About this exercise: Please give the whole listing again word for word, and drop any pictures it holds.

—————

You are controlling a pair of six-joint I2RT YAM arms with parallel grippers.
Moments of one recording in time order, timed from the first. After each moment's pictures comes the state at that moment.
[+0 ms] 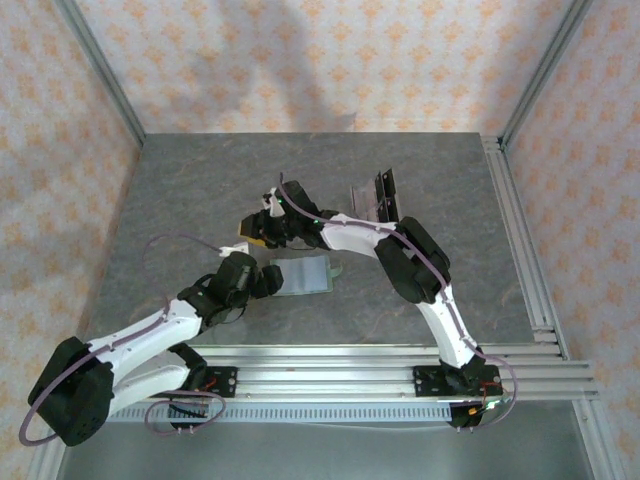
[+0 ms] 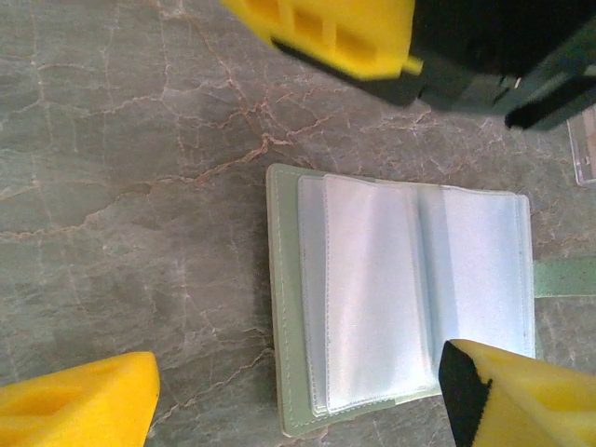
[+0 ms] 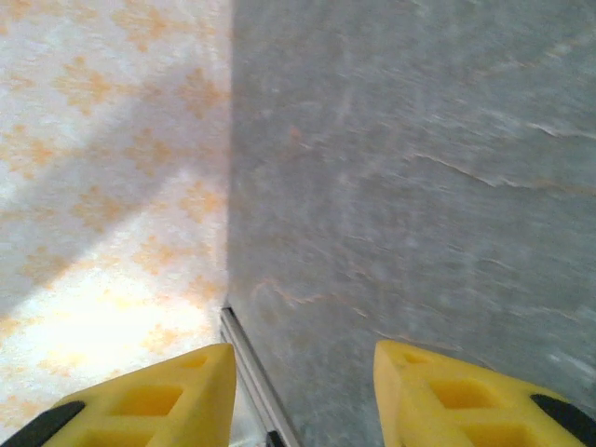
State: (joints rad) left arm -0.56 1.01 0.40 -0.20 -0.14 -0.78; right arm 0.82 2.22 1.61 0.10 -0.62 1.07
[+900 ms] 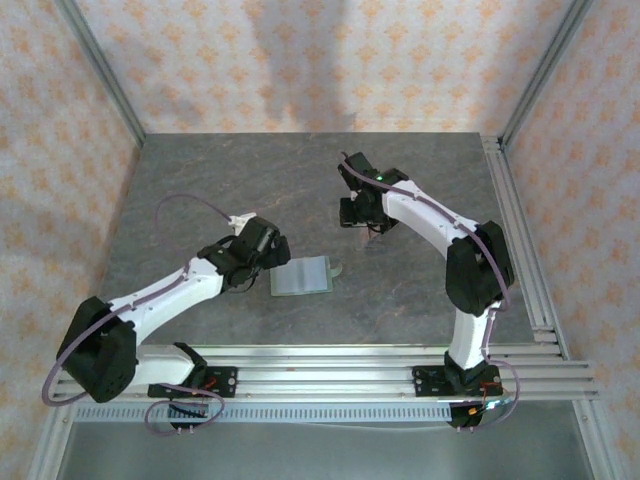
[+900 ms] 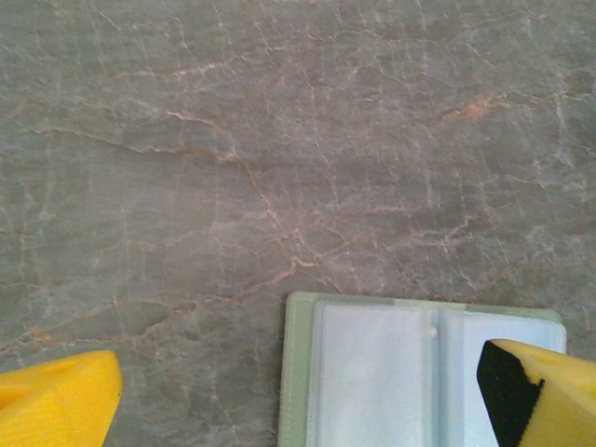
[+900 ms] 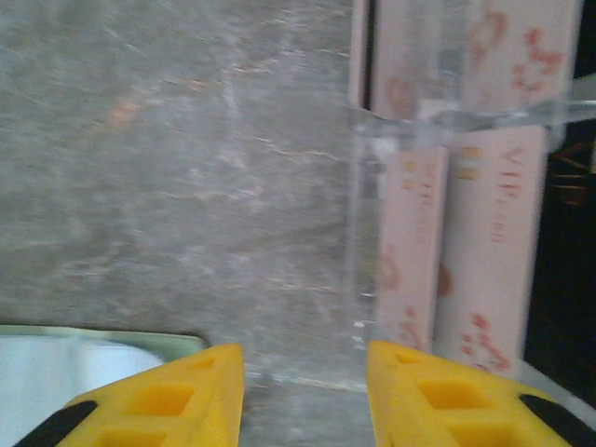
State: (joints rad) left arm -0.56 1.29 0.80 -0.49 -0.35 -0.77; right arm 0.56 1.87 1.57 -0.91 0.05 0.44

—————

Exercise answer:
You are controlling a pair of six-joint I2RT YAM arms with parallel grippers.
Moments of one recording in time order, timed from the first. After each moment's pictures comes the state at that moment.
[+0 ms] 
[+0 ms] 
[+0 ms] 
State: (joints rad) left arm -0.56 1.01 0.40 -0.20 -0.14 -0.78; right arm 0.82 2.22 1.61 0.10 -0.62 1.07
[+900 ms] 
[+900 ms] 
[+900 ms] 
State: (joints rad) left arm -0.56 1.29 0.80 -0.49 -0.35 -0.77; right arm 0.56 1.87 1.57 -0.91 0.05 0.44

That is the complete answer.